Some analysts have identified precisely the lack of inertia as one of the main causes of the crisis. But this is a partial reading. Sources capable of providing inertia – such as nuclear, hydroelectric and solar thermal – were in any case present and operational at the time of the accident. Red Eléctrica had also introduced dedicated devices, such as synchronous condensers, to increase artificial inertia and improve the dynamic response of the grid.

It is likely that a higher level of inertia would have dampened the frequency fluctuations that were observed. But to say that it would have avoided the blackout altogether is conjecture, not data. The truth is that the Spanish network, like many others in Europe, is in a complex transition phase in which traditional tools and new technologies must coexist. There are alternative solutions: devices such as flywheels (mechanical flywheels) can provide inertia in a sustainable and non-fossil fuel dependent way. But they require time, planning and structural investment.

A lesson for the energy transition

During the energy crisis triggered by the sanctions against Russia, some conservative media did not hesitate to point to the green transition as an indirect cause of the weakening of European electricity grids. Yet, the experience of Spain and Portugal over the past decade tells a very different story: the expansion of solar and wind power has reduced greenhouse gas emissions, lowered energy costs and strengthened independence from imported fossil fuels.

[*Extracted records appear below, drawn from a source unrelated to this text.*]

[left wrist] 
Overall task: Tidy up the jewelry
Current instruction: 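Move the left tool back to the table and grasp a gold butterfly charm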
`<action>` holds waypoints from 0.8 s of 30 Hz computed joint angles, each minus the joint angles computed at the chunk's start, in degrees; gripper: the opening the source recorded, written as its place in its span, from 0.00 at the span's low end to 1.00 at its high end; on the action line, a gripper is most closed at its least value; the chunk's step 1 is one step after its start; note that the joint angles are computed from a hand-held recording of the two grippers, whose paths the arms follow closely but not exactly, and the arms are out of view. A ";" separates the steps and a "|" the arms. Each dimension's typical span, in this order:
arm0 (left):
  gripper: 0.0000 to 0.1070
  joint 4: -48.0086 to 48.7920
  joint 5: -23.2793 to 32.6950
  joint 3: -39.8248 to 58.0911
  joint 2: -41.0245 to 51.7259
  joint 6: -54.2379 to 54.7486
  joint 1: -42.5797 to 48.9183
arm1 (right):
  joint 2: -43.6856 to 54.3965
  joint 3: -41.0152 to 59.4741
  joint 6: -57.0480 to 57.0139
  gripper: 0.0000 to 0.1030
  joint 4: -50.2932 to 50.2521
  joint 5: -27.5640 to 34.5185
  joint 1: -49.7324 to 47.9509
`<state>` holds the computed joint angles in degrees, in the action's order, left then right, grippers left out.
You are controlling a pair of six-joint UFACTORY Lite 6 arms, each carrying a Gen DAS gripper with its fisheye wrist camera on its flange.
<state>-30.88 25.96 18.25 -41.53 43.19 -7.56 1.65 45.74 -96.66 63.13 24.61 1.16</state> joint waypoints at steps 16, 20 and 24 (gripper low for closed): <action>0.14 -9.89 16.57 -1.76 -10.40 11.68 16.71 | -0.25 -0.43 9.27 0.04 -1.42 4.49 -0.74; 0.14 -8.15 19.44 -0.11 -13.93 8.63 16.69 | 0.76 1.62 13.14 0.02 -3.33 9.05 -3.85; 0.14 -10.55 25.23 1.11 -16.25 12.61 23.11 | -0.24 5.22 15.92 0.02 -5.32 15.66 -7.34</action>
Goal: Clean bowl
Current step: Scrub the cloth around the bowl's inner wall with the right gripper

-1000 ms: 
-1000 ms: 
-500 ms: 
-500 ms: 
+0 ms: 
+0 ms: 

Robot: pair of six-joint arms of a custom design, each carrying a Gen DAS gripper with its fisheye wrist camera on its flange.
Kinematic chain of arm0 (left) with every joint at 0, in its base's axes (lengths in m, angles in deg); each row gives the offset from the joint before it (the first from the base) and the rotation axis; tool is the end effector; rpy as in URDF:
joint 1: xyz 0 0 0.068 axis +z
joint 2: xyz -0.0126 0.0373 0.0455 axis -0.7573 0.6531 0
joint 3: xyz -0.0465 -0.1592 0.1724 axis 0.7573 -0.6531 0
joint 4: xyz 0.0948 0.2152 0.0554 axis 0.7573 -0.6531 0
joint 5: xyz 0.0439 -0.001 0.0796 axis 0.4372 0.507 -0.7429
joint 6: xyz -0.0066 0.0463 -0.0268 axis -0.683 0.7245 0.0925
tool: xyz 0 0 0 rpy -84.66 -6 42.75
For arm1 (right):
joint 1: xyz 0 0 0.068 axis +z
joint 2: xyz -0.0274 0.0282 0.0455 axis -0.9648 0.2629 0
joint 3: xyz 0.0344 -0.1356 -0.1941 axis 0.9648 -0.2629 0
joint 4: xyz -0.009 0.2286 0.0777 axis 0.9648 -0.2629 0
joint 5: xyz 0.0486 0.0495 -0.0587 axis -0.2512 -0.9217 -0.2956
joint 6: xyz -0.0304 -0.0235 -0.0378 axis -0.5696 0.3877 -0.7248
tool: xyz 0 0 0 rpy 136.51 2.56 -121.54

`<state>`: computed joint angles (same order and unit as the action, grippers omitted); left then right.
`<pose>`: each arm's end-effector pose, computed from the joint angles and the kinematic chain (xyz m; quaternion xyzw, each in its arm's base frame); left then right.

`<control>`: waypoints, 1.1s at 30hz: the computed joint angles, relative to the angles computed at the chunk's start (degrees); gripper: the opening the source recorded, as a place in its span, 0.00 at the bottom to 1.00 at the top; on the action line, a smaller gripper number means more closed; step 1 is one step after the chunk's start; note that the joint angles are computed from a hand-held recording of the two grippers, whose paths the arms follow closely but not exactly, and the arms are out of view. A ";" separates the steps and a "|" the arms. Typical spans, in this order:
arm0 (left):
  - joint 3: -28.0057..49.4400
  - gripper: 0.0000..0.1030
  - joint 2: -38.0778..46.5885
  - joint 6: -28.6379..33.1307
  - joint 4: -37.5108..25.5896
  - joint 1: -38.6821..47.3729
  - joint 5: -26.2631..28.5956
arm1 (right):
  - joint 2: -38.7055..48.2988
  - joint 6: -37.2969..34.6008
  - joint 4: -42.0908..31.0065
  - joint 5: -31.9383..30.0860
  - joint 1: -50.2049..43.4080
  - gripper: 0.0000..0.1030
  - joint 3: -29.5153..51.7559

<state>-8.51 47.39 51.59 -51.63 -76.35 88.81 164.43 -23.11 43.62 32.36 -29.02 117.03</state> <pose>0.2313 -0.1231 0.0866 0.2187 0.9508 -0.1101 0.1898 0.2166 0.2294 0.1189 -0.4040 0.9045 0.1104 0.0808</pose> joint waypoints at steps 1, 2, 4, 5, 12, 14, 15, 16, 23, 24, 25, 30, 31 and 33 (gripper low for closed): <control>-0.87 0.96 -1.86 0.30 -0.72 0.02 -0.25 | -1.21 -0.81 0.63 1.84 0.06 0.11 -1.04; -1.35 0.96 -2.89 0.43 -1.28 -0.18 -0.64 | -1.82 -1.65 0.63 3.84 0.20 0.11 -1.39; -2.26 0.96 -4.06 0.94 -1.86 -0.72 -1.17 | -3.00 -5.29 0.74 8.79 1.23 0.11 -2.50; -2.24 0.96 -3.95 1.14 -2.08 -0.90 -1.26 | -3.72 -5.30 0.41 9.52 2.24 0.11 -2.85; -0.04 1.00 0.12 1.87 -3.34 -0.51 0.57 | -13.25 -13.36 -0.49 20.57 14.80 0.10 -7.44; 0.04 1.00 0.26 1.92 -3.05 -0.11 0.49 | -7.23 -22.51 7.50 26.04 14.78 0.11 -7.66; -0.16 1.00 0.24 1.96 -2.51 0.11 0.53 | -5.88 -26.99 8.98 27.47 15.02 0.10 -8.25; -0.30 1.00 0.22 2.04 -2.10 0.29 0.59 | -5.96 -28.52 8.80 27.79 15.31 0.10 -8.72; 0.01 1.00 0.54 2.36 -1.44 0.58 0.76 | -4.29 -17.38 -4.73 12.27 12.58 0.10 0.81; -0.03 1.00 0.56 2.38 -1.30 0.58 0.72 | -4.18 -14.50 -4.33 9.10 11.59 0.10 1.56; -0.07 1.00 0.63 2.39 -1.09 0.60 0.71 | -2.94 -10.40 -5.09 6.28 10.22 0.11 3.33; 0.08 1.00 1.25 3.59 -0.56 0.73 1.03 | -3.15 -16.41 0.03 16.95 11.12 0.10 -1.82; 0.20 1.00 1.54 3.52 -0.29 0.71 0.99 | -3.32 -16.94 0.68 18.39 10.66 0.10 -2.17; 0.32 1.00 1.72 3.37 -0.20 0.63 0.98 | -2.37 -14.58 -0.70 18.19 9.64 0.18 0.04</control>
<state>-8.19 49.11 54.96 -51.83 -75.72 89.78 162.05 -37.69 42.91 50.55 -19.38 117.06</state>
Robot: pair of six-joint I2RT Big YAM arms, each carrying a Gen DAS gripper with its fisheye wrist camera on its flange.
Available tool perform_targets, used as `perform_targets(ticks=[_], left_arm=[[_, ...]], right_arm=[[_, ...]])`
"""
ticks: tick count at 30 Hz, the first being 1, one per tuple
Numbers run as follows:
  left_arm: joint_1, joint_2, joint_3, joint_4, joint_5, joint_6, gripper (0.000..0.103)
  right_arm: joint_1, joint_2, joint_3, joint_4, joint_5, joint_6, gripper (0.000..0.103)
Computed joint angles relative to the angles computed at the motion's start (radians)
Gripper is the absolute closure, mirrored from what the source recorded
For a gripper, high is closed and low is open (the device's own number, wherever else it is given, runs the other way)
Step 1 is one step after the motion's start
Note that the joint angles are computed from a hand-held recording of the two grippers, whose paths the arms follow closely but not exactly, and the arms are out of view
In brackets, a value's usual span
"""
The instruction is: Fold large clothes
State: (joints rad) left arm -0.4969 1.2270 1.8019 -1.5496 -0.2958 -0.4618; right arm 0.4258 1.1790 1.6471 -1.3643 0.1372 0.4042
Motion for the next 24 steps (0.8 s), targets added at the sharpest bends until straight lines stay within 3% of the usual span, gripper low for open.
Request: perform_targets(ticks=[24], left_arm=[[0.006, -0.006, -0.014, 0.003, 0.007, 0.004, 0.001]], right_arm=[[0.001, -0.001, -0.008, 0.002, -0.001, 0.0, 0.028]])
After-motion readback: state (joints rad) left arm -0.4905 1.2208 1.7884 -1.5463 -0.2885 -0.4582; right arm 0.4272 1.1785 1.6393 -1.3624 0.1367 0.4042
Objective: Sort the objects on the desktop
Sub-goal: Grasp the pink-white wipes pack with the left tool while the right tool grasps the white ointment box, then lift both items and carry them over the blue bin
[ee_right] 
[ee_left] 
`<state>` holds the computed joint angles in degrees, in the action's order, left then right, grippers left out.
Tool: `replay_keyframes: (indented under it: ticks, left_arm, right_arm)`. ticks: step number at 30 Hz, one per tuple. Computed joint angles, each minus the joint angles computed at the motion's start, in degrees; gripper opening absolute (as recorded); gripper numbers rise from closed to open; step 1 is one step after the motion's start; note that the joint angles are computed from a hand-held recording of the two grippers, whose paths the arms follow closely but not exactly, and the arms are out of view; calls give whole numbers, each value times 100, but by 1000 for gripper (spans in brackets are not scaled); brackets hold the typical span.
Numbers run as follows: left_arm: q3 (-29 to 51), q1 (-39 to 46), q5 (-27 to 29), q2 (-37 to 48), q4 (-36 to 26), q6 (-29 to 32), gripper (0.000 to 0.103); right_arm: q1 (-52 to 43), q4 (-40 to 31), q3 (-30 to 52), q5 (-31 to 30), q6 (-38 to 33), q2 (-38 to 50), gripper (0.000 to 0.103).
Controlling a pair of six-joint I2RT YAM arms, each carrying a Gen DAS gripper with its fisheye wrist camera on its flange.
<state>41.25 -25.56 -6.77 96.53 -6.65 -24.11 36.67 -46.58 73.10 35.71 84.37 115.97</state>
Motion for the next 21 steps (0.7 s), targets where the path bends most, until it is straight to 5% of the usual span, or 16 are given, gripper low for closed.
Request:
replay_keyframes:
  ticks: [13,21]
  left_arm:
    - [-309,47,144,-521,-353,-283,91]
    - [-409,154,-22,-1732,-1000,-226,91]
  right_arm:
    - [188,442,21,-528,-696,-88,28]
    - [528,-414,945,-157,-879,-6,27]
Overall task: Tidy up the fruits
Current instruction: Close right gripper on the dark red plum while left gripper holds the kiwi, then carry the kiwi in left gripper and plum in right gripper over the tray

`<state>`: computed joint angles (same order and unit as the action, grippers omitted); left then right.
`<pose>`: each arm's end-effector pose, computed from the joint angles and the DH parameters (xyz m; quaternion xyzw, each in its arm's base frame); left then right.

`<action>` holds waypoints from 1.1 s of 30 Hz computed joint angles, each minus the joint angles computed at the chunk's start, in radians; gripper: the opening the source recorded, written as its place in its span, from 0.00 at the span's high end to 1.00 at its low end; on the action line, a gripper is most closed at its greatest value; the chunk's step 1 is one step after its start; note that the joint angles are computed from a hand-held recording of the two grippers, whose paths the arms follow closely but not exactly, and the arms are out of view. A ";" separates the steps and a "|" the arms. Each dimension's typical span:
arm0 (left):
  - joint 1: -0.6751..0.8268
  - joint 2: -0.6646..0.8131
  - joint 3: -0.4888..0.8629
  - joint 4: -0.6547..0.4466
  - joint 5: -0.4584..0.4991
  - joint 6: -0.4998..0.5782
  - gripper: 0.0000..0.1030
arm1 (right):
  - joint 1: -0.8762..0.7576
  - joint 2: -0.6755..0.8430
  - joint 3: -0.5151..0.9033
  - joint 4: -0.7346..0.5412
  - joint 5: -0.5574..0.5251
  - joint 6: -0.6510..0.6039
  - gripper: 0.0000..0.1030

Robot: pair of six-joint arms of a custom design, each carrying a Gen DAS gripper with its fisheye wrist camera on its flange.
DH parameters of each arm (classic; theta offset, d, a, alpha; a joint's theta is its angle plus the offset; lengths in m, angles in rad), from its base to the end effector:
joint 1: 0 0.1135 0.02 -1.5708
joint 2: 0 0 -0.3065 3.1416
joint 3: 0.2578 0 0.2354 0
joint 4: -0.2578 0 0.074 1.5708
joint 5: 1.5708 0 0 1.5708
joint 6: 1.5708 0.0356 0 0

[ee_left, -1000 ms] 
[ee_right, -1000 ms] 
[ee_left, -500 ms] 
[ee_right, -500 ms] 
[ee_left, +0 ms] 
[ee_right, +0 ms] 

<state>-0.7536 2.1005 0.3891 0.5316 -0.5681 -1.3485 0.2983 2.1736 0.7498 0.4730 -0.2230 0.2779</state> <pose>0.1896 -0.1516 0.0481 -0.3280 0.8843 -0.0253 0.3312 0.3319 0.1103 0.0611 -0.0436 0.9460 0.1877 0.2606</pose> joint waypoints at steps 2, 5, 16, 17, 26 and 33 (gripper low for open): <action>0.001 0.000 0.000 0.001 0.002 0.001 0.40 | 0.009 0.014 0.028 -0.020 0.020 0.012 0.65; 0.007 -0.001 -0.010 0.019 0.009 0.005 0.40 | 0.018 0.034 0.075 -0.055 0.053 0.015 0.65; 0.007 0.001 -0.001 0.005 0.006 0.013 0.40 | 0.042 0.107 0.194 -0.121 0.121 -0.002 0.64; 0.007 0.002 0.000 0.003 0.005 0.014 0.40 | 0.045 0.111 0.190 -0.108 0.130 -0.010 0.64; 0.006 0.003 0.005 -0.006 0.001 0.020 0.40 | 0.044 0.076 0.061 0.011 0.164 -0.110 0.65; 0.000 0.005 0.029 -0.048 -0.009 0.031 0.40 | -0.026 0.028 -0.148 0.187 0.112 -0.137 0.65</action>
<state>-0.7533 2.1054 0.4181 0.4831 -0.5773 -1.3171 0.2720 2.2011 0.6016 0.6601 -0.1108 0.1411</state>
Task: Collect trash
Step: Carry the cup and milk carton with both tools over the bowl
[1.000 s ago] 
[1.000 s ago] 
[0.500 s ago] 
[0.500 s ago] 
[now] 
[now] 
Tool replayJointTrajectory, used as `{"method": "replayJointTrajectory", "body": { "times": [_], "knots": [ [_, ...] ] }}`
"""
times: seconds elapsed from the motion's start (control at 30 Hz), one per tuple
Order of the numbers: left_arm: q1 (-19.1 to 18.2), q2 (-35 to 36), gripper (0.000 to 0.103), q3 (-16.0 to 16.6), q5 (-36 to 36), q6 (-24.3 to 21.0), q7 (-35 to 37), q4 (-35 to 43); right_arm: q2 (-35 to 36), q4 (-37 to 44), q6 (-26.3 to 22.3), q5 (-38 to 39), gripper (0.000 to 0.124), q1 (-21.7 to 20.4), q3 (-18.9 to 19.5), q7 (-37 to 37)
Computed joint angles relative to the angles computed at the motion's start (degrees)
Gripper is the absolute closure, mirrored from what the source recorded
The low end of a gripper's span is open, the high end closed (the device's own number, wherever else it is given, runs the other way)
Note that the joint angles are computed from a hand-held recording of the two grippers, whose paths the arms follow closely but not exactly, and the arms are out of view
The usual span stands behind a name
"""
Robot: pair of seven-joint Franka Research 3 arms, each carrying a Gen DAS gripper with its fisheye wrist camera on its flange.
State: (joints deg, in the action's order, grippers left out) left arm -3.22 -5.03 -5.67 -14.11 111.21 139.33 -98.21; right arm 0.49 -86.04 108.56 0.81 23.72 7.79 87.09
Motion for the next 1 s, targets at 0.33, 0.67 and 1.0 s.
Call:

However, current renewable energy technology, however advanced, is not yet able to guarantee the stability of electricity systems on its own. What is needed is synchronised reserve power – provided by hydro, nuclear or gas plants – capable of compensating for the intermittency of non-programmable sources. In other words, it is not enough to produce clean energy: one must also be ready to intervene when the wind stops or the sun disappears. And this requires newly designed grids, capable of managing the unstable balance between abundance and scarcity.

The energy transition was born with an idealistic and necessary drive, focused on environmental sustainability and promoted since the 2000s by global environmental movements. But in recent years, with the war in Ukraine and the ensuing shock in the energy markets, the complexity of the energy trilemma has emerged forcefully: environmental sustainability, security of supply and universal access to energy. Three objectives that are often in tension with each other.

With Trump’s return to the White House and the subsequent reversal of US energy policies, the pendulum seems to have swung towards energy security. And now, with the blackout that has put the Iberian Peninsula in the dark for hours, the risk is that the balance between the three pillars will be lost.

The 28 April blackout does not justify an indiscriminate return to fossil fuels. But it represents a clear warning: the energy transition cannot only be a matter of decarbonisation. It is also, and increasingly so, a technical, infrastructural and political challenge that requires a balance between innovation and resilience. Reducing emissions is indispensable, but not enough: we need to ensure continuity of service, grid reliability, and security of supply. It is not a question of choosing between clean energy and stability, but of building a system capable of offering both. And the real test will not be the absence of incidents, but the ability to deal with them without losing direction. Only by tackling this structural node will it be possible to ensure a sustainable, secure energy transition that serves everyone.